"ALFRED -- A Simulated Playground for Connecting Language, Action, and Perception"(via Zoom)

Abstract: Vision-and-Language Navigation has become a popular task in the grounding literature, but the real world includes interaction, state-changes, and long horizon planning (Actually, the real world requires motors and torques, but let's ignore that for the moment).  We present ALFRED (Action Learning From Realistic Environments and Directives) as a benchmark dataset with the goal of facilitating more complex embodied language understanding.  In this talk, I'll discuss the benchmark itself and subsequent pieces of work enabled by the environment and annotations.  Our goal is to provide a playground for moving embodied language+vision research closer to robotics enabling the community to work on uncovering abstractions and interactions between planning, reasoning, and action taking.

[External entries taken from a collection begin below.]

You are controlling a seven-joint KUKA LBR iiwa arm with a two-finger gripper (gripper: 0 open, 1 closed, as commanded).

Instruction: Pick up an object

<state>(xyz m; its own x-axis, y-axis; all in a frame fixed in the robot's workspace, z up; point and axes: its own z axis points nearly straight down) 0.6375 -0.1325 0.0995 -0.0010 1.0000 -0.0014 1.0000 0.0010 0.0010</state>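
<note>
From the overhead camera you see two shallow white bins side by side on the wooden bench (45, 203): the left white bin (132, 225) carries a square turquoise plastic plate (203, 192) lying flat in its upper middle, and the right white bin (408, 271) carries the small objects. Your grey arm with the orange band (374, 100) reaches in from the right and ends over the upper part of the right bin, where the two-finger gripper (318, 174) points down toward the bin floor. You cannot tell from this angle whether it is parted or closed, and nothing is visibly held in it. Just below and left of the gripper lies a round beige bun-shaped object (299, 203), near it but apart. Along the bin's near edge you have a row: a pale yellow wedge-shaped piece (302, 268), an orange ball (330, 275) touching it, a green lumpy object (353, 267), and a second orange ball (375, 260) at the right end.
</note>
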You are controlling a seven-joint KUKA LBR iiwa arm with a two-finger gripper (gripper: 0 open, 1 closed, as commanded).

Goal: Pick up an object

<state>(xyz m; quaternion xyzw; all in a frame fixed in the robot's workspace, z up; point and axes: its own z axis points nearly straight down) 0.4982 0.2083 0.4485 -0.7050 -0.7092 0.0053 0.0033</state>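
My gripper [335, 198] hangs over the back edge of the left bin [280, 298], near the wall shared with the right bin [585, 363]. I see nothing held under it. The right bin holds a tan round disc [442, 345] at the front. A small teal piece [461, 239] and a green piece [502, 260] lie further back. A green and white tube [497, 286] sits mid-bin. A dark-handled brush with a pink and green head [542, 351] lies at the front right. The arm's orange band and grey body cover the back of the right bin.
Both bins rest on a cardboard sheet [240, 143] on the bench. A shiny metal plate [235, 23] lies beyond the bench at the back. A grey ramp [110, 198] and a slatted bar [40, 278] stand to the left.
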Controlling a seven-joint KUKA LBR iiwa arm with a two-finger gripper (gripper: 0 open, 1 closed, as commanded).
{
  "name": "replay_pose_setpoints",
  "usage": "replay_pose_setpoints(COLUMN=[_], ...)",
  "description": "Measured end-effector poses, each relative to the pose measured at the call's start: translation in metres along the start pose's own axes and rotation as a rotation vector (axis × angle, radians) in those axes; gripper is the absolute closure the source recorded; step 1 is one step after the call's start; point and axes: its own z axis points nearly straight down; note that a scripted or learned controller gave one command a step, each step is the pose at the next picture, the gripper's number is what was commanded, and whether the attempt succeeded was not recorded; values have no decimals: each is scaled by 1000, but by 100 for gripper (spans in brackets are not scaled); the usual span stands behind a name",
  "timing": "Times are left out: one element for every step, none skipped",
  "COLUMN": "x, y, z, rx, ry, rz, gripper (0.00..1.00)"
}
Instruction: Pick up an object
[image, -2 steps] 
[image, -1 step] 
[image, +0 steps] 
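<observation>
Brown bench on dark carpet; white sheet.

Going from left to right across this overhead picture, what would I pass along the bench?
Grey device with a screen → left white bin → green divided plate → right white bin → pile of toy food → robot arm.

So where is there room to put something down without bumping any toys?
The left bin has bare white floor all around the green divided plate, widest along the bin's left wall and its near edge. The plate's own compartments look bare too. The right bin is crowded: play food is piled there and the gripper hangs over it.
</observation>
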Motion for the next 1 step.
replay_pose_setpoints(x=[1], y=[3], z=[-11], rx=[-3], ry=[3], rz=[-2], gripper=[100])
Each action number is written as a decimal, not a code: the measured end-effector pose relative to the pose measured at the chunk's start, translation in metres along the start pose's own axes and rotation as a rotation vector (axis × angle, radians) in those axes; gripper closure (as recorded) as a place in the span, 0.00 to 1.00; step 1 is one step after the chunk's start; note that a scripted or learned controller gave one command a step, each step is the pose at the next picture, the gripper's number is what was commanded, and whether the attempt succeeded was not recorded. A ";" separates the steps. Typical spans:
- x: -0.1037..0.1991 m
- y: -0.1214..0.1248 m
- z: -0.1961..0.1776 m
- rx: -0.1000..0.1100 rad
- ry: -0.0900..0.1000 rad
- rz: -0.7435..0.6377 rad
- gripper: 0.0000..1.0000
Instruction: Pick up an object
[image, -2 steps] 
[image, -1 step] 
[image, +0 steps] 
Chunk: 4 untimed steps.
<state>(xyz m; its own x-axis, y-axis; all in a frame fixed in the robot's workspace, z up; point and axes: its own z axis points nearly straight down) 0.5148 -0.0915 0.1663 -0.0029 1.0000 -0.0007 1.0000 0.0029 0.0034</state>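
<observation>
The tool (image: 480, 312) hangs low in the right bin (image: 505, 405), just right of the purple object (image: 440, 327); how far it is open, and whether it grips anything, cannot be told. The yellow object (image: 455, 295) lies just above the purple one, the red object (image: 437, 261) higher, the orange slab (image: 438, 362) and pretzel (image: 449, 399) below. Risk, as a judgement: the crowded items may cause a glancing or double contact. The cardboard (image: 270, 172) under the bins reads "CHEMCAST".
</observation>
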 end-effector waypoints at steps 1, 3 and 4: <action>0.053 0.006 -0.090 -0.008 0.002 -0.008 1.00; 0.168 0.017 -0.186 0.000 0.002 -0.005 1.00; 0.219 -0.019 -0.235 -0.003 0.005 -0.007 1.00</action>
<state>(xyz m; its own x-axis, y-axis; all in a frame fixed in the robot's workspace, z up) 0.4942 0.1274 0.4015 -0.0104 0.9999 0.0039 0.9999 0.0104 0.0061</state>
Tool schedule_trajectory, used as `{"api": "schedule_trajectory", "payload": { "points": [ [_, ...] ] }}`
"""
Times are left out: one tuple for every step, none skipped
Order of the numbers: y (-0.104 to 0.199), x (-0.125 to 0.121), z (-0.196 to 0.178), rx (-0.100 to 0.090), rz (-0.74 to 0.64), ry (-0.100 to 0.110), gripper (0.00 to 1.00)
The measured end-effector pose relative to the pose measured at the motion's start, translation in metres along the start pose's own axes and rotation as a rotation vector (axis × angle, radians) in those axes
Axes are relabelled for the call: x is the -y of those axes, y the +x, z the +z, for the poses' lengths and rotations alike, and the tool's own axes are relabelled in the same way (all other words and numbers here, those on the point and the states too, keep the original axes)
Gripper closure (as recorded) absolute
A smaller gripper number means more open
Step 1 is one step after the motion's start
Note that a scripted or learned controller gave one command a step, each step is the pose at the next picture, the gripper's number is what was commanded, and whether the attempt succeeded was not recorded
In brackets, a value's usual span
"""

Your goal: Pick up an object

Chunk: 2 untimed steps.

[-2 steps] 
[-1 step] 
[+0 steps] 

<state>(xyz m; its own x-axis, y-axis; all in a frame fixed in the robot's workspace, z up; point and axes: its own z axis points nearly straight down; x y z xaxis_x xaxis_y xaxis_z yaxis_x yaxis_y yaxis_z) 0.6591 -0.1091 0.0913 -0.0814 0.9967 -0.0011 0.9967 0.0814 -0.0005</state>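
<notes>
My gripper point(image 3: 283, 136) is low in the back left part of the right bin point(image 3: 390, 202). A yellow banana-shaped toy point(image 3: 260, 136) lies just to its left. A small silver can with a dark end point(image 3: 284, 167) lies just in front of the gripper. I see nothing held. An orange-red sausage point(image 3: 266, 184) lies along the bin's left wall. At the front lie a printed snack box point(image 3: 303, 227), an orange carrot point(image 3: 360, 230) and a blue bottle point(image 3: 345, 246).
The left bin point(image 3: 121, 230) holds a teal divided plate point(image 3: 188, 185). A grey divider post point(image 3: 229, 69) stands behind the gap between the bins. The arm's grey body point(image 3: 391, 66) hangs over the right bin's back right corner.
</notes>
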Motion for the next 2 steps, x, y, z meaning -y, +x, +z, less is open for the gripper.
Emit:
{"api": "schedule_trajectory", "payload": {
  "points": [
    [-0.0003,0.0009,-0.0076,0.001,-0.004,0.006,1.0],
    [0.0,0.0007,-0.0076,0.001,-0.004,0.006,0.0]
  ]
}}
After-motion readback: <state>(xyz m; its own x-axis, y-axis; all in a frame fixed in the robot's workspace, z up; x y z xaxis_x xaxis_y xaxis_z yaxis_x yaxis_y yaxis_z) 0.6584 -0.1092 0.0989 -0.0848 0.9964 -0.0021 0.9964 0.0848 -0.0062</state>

Bio: Yonatan Bisk is an Assistant Professor in the Language Technologies Institute at Carnegie Mellon University.  He received his PhD from The University of Illinois at Urbana-Champaign where he worked on CCG induction with Julia Hockenmaier. Having pursued CCG syntax instead of semantics for years, battling with Yoav over how best to approach language learning, he has conceded the fight and now focuses on language grounding where his primary research question is --  What knowledge can't be learned from text?